The rub about this story from Luke is that we do not think of our possessions as greed, but as meaningful. They matter. Deeply.
There is nothing wrong with that inherently, but notice that for the man in the story, determination of what matters has everything to do with himself — and absolutely nothing to do with anyone else. There’s the crux of the issue. Our criterion for possessions, in the end, should not be about what we amass, but what we have that has meaning — and meaning should be determined by the presence of someone else. The Baby Bjorn only means something because I carried my sons in it. My parents’ tea set only matters because they bought it together when they lived in Europe. My New Year’s Eve dress means something because that guy was my first crush. The cork matters (and yes, I have it in a little plastic display box in my office) because my doctor mother took me out to dinner to celebrate my successful defense, champagne included.

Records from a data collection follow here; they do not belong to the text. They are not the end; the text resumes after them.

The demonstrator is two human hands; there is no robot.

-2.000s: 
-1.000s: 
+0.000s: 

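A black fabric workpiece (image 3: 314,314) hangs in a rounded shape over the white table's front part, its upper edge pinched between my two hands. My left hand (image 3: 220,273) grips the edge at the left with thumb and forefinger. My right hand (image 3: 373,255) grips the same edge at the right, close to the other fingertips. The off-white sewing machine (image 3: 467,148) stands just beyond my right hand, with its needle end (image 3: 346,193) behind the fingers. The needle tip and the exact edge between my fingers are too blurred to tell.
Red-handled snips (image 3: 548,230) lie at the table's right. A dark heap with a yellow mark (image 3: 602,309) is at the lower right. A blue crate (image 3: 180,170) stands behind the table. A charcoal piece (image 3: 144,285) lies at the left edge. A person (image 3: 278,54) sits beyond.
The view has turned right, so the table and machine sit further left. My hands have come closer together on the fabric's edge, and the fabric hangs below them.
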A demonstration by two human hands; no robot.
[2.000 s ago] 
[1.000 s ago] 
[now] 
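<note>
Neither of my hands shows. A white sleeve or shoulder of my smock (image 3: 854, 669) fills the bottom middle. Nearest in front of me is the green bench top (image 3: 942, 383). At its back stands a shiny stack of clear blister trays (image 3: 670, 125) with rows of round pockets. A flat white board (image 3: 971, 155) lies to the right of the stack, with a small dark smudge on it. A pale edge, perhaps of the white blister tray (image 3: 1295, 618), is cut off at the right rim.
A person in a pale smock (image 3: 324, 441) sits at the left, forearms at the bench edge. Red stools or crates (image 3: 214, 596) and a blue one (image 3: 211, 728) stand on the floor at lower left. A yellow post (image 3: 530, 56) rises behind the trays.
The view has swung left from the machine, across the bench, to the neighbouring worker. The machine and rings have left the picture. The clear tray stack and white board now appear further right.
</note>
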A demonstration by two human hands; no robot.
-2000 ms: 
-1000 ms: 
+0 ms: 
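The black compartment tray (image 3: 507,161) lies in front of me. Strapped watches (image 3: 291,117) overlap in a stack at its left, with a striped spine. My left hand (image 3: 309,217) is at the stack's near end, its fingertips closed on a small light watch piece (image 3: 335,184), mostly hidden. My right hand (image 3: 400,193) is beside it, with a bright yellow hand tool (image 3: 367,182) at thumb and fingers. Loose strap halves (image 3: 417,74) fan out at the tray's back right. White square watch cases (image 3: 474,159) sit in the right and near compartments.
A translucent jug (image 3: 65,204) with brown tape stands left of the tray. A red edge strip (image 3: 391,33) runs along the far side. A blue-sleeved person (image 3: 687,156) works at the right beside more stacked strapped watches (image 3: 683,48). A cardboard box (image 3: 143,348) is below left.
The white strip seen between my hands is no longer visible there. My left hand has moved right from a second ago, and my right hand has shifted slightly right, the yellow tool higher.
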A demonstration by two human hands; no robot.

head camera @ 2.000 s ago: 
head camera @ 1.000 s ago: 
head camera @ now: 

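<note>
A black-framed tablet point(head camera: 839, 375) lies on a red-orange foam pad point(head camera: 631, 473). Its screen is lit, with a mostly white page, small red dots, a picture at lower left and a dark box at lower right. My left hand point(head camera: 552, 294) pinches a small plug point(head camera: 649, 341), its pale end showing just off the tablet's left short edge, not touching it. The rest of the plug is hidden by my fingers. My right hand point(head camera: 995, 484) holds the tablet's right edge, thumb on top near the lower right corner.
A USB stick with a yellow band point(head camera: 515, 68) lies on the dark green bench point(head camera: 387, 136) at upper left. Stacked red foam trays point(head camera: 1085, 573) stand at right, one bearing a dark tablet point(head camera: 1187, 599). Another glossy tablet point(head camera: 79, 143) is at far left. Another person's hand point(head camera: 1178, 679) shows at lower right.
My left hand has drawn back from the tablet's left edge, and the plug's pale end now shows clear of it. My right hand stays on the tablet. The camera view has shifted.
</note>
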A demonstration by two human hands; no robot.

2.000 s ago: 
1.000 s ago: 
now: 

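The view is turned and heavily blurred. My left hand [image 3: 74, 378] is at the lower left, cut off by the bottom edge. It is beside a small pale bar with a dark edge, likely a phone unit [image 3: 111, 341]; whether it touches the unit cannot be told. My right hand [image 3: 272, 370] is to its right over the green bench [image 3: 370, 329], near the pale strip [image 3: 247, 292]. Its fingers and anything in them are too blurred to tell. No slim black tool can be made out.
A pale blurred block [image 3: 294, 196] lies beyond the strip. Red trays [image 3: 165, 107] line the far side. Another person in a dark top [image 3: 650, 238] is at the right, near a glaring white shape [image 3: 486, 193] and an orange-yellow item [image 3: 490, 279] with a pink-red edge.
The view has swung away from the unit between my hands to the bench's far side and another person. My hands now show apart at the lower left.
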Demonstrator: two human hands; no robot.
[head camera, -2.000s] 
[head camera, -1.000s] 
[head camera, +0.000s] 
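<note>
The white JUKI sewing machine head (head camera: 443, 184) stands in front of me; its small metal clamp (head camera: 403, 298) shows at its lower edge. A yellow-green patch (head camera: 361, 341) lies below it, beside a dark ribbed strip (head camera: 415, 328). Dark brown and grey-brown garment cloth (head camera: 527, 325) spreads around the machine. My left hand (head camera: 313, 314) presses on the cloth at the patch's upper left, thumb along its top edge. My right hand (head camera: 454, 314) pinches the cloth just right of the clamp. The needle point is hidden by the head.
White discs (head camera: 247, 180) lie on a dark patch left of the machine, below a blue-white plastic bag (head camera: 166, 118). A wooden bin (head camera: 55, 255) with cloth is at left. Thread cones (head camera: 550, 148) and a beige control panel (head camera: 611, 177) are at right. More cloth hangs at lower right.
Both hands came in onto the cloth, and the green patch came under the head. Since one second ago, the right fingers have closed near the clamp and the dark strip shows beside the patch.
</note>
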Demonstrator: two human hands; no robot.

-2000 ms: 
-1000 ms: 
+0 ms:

But, this is not some sort of morality tale about adjudicating what to keep in storage and what to sell at the next garage sale. We need to listen carefully to Jesus’ last verse — a warning about those who store up possessions for the self, and yet are not rich toward God.
I am not convinced this is a parable about selling all you have and giving the money to the church.
I am not convinced that this is giving away all of your possessions and devoting yourself completely to God.
I am also not convinced that possessions are inherently bad.
But, I am convinced that Jesus is asking where your heart is. What means what to the other in your life? And that, Dear Working Preachers, is a very important question.
What you have, what you keep, what defines you materially is a measure of your self and who God asks you to be. Notice that the man cannot think about anybody but himself. The first person pronouns, the address to his soul? All about an inward focus. When talk continually comes back to the self, when leaders present themselves as the “only one,” that is not just a savior complex — it is the kind of ego that is void of empathy and discloses the narcissism that lies beneath. That is the MO of too many of our leaders, both outside and inside the church. Lest we think the church, or its leaders, maintains an altruistic stance uniformly, we need only to point out that its possessions are only for a few.
Our selectivity when it comes to whom to invite to the Lord’s Supper, our decisions to baptize in only certain circumstances, our insistence on ordaining only fifty-percent of the population, our resolve that bigger is better, the more programs for the masses is better, are all examples of the church determining that what it owns will be distributed according to its own measures. When the church gives only to the select, the chosen, then the church perpetuates a hierarchical structure that leads from a place of dominance and competition rather than a place of decency and compassion. And, as a result, the church has determined to give up the possessions most meaningful. The ones you maybe really want to keep. The ones who really want to be there. The ones who are making a difference in someone else’s world – even only one other person. And that is the problem with the “barn guy,” as the commentator on our website calls him. He doesn’t get — at all — that the Kingdom of God is a communal reality — even if it means only one other person outside of your very self.
At its heart, this parable is about the other, which is so Luke, if you think about it. That even those items you hold close to your heart should not be kept there if they do not benefit at least one other person in your life.
For now, I think I will hang on to my Baby Bjorn. Maybe one day I can have a conversation with my oldest son and tell him what that rather simple (although, first figuring it out back then was crazy complicated) contraption meant to me — and to him. And then, perhaps, I can let it go. Because letting go of what you have has to be for the sake of what can be. And, according to Jesus, when it comes to letting go of what we hold on to way too tightly, what can be has the potential to usher in the glory of the Kingdom of God.